Wednesday, March 6, 2019

"Rend Your Hearts": Ash Wednesday

St. Jerome Doing Penance in His Study (c. 1618) by Luis Tristán


“Rend your hearts and not your garments,” the prophet Joel says to us today. Seems like kind of a strange thing to say, right? But if you read the Old Testament, you will disover that the tearing of one’s clothing was a traditional way to express extreme mourning. For example, when Job finds out all of his children have been killed, he tears his garments and prays for death. To rend one’s clothes was understood as a sign of devastation, utter loss.

The ashes we will receive on our foreheads today signify much the same thing. The ashes are not just a reminder about our own mortality; they tell us that we have lost something of immense importance. What have we lost? For what are we in mourning? That special gift from God that we call grace: a sharing in God’s divine life. When we sin, we reject that gift – we fracture that relationship with God. And when we recognize that fact, when we realize what we have lost, we feel sorrow and we mourn.

Fortunately, our God is a merciful God, and he never wants us to remain in that place of sorrow. Instead he calls us back into relationship. When we repent, we receive anew his grace: his love, his freedom, his joy. But we don’t just go back to being the same as we were before – we should be changed, transformed, wiser for where we have gone astray and where God has brought us back.

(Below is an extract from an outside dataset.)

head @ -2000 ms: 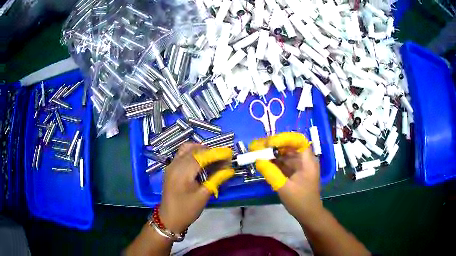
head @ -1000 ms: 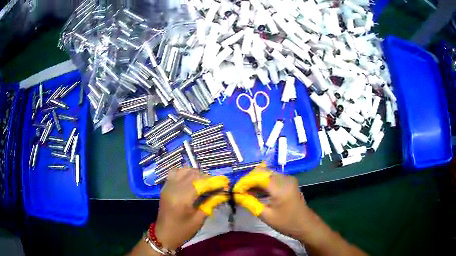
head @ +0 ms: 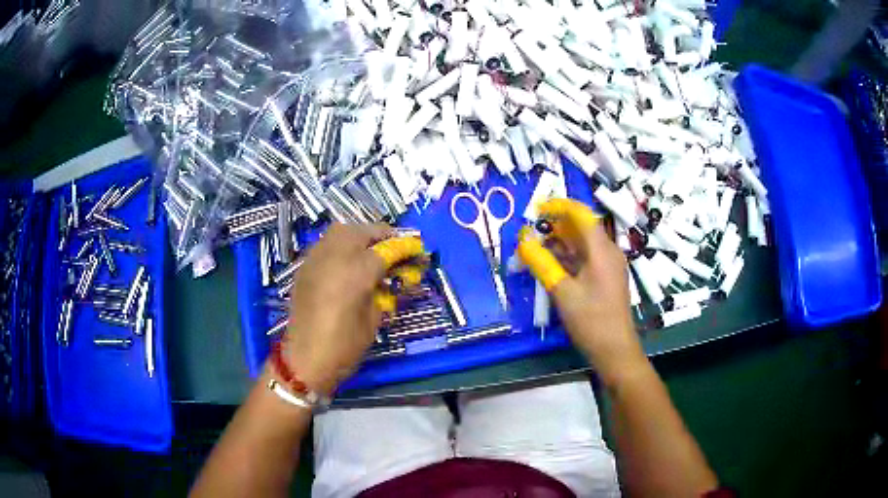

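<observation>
My left hand (head: 336,302), with yellow finger cots, is over the left part of the blue work tray (head: 375,370). Its fingers are closed around a small piece with a dark round end, seemingly a silver tube, mostly hidden. My right hand (head: 589,277) is at the tray's right side, its thumb and fingers pinching a white core (head: 547,192) by its dark end. Silver tubes (head: 450,297) lie in the tray. Scissors (head: 484,226) with pinkish handles lie open between my hands. Another white core lies partly beside my right fingers.
A heap of white cores (head: 584,88) spreads behind and right of the tray. A clear bag (head: 209,117) spills silver tubes at the upper left. A blue left tray (head: 102,389) holds scattered tubes. A blue right tray (head: 828,214) stands at the right edge.
My hands were together at the tray's front edge; they have moved apart and forward, left over the tubes, right to the white cores. My right hand has taken hold of a core.
</observation>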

The ashes we receive will be an exterior sign of our sinfulness, but exterior signs are not enough. As the prophet Joel says, what God really wants is a transformation of our heart. We can go to great lengths in our exterior penance – tearing our clothing, covering ourselves in ashes, or fasting and praying visibly as Jesus says in the Gospel. But none of that will do us any good at all unless we are also changed on the inside, unless we become aware of just how destructive sin is for our relationship with God. We tend to focus a lot on the individual sins we commit, but those are just indicative of the deeper problem: that too often you and I prefer our sins to the love of relationship with God. And so it is that we must learn to “rend” our hearts, to tear them away from the sinful things that they cling to. We cannot learn to love the Lord God as we should until we learn to hate the false things our hearts so often prefer.

Friends, this Lent, let’s take up our different penances and spiritual practices not just with the intention of trying to be a little bit better, a little bit holier, but instead with the desire to be completely new. Recognize what sin always does, what it costs you, and reject it completely. Allow God to transform your heart completely – indeed, to give you a new heart, a new way of living with him. “Rend your hearts, not your garments, and return to the LORD, your God. For gracious and merciful is he.”